(JULY 1998)

Start up

1. Turn on the spec and monitor and let warm-up for at least 30 minutes in level of light the samples will be run.
2. While waiting, set up lake sets and centrifuge samples.
3. After the warm-up, re-run the baseline by selecting 1, Uvikon start, on the main menu page and highlighting NEW SYSTEM BASELINE. This will take about 5 minutes to run.
4. Check the baseline by running blank methanol. Highlight USER METHODS then highlight LTER003. On the first parameter page check that the sample number is at 1 and autosave is off. Place cells filled with optima methanol in both the reference position and the sample position and press MEASURE. It should be a straight line at + 0.005. Refer to LTER chlorophyll protocol if not.

Registering Cuvettes

5. Line up the cuvettes in order to begin registering
6. Change the number of samples run and turn autosave on
7. Place optima methanol in the first cuvette so that it may be transferred from cuvette to cuvette to minimize the use of methanol. Place cuvettes in the sample holder.
8. Begin running cuvettes in the order they are numbered. Keep track of how many sets of samples are run throughout the spec run to later go back and rename.

Running Samples

7. Align samples with numbered cuvettes in order of lake set.
8. Transfer sample from centrifuge tube to cuvettes using a disposal pipette. Rinsing in between sets is not recommended unless the color change is noticeable. Do not disturb filter slurry and make sure none of the filter is transferred.
9. Place sample in cuvette holder and press measure. Keep track of the order of the sample sets. Each lake has its own file. Refrigerate any remaining sample in a dark box as soon as possible.

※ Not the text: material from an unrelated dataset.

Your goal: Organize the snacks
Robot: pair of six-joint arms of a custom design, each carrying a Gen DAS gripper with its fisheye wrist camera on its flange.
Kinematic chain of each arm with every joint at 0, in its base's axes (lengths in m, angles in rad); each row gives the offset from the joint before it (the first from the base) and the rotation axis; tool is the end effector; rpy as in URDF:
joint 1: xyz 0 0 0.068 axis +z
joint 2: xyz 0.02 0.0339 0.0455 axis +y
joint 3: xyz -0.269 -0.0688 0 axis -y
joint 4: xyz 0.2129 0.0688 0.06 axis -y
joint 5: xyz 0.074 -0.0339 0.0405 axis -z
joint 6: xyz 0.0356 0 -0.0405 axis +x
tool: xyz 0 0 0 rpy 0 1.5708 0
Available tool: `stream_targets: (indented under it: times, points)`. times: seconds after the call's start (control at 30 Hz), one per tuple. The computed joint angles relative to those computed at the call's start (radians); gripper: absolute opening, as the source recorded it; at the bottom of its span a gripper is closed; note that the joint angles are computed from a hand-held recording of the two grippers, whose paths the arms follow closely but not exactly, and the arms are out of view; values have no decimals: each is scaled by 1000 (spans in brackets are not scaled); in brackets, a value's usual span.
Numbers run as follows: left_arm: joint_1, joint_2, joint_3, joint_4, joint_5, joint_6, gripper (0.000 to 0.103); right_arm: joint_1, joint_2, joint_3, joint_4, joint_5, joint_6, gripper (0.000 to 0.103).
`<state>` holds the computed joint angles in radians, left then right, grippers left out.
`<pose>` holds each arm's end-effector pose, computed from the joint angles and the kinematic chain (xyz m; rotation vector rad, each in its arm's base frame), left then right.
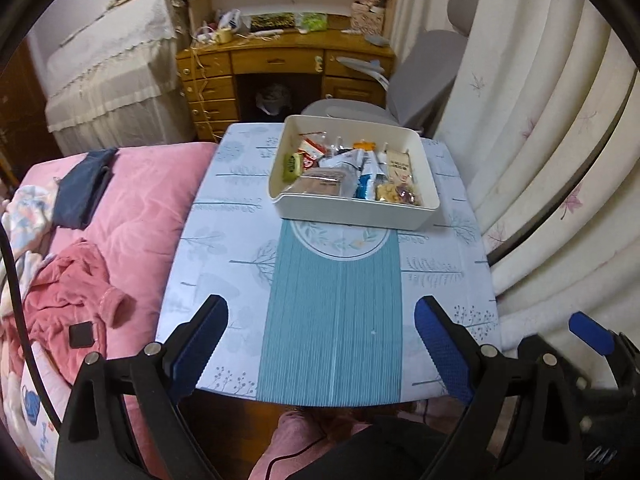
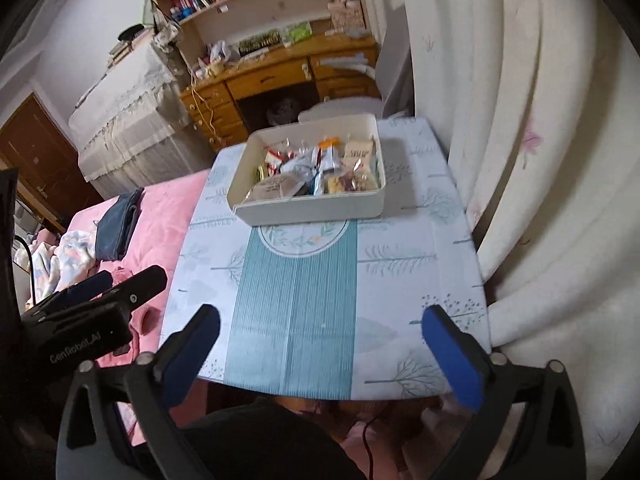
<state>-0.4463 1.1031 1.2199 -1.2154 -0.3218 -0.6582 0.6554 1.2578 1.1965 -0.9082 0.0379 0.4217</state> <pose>0.1422 -0.0555 0.3420 -0.3724 2.5504 0.0308 0.1715 0.1302 0.3259 -0.2860 2.5663 0.3686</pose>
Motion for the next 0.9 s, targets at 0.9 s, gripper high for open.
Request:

Acidifying and neutralizing

10. Place the 1.0N HCl syringe in repipetter. Set repipetter to dial 1, for acid addition of 25 uL. Use a glass stir rod to mix the sample well and then wipe the glass rod with a paper towel in between sets. Wait 3 minutes after last acid addition for the reaction to take place.
11. Place the 1.0N NaOH syringe in repipetter. Set repipetter to dial 4, for base addition of 40 uL. Use a glass stir rod to mix the sample well and then wipe the glass rod with a paper towel in between sets. Wait 1 minute after last base addition for neutralization.
12. Run post-acid samples as normal remembering to keep track of lake set and file order.
13. When finished empty cuvettes and rinse with bulk methanol and allow to drain and dry.

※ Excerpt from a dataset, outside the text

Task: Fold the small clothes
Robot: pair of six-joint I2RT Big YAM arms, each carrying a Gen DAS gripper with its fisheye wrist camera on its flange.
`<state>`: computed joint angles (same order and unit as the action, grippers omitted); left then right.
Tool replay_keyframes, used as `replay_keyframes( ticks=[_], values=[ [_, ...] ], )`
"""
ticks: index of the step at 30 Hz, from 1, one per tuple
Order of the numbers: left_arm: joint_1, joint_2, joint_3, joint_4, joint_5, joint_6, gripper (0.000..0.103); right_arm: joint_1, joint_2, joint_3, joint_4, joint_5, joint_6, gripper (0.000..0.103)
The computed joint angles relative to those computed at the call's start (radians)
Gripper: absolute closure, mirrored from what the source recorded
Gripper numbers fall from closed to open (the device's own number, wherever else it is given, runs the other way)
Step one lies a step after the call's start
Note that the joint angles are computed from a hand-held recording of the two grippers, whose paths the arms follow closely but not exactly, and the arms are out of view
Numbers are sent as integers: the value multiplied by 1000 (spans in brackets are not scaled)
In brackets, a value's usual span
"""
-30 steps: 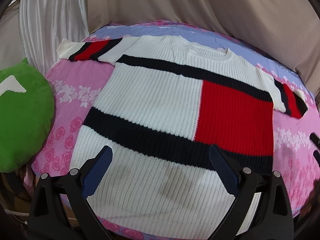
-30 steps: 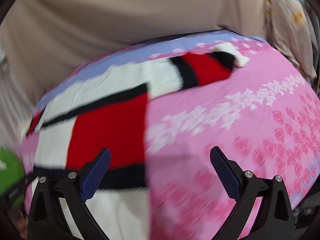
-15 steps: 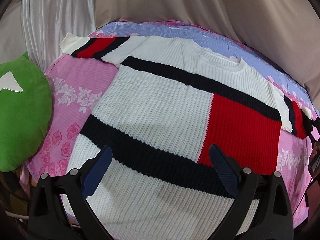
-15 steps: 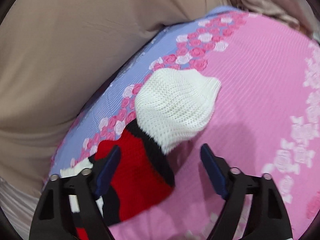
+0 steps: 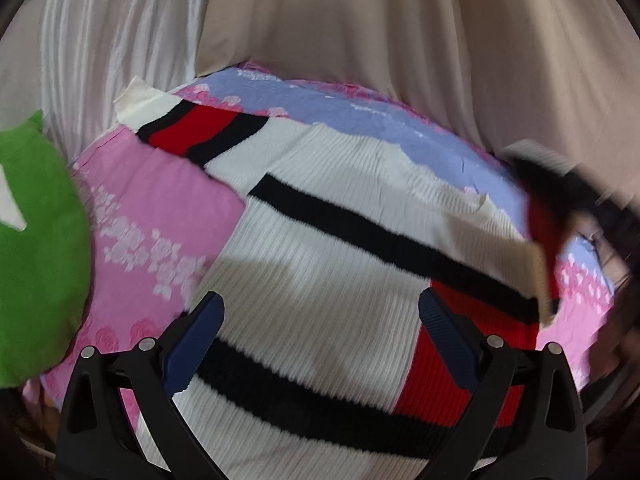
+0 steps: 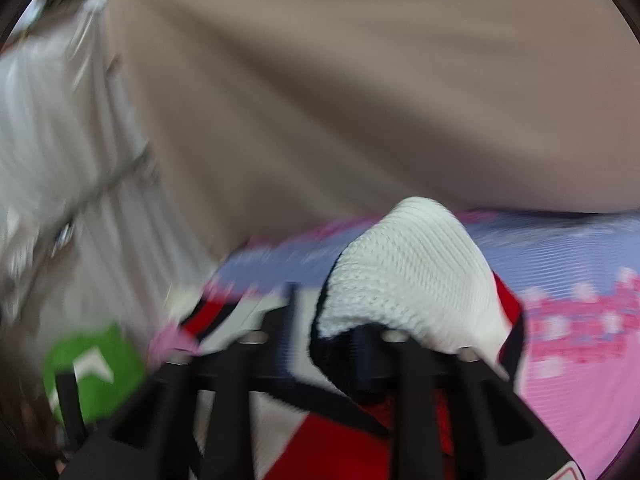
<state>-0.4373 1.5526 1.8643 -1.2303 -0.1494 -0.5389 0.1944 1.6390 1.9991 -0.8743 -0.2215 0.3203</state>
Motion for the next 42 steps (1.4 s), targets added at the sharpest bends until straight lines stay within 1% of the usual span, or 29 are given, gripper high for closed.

Renaming and Transferring Files

14. Select METHODS to return to the main screen.
15. Highlight DISK AND FILE UTILITIES and select 9 to EXIT DOS.
16. At prompt type "cd windows" ENTER and then type "win" ENTER.
17. Open FILE MANAGER and then open the WORK folder.
18. Sort files by name and highlight the most recent file ran.
19. Hold down ALT-F then press N to rename the files.
20. Rename samples one at a time following the format:

a. Pre-acid YR,JULIANDAY,LAKE (excluding commas)

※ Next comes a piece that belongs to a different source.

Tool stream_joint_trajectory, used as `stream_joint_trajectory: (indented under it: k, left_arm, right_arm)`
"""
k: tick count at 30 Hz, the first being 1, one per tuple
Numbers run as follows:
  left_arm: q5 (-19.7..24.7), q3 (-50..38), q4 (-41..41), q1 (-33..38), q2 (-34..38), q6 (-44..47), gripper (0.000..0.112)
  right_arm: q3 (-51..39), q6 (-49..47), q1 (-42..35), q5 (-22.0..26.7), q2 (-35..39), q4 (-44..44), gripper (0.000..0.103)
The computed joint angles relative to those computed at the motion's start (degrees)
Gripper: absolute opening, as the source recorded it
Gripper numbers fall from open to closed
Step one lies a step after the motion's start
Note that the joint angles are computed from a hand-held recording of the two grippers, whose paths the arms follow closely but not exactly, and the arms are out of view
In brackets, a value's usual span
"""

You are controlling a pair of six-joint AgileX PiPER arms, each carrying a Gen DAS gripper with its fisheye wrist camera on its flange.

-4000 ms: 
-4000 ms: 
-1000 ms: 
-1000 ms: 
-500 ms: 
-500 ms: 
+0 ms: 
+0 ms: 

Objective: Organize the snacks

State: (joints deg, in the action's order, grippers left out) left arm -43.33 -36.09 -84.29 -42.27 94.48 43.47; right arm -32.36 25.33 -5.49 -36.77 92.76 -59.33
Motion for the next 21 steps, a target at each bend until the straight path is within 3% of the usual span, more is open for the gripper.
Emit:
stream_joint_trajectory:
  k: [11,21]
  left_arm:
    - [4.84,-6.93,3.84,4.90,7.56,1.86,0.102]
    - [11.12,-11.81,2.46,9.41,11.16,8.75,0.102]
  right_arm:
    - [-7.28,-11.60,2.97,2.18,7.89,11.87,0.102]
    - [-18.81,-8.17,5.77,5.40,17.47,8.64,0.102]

b. Post-acid YR,JULIANDAY,LAKE,"A" (excluding commas and quotes)

Example: pre 98122BM post 98122BMA

21. Highlight all renamed files and rename as " *.scn". This will add .scn to the end of the files.
22. Exit windows and at dos prompt type "9310".
23. Select 3 for File Format Conversion, then select 1 for ASCII Format and then 4 for Wavelength Scan Data. Highlight all files by pressing ENTER. Press EXECUTE.
24. Exit by pressing 7, then 3, then 9 to exit to dos.
25. At C:\> type "novell" and log in as normal.
26. Type "nm" to enter network. Select windows <A> then select local windows <B>.
27. Open file manager and also open O:/lter/phys/chloro.
28. Next open the C directory, sort by type, and highlight all .asc files. Drag highlighted files to the O directory. Delete .asc files.
29. Open C:/lter_chloro/1998 or most recent year. Return to C:/work and highlight .scn files. Drag highlighted files to 1998 folder.
30. Exit windows, ESC to menu and press K to log out of network.
31. At prompt type "9310" and turn off spec.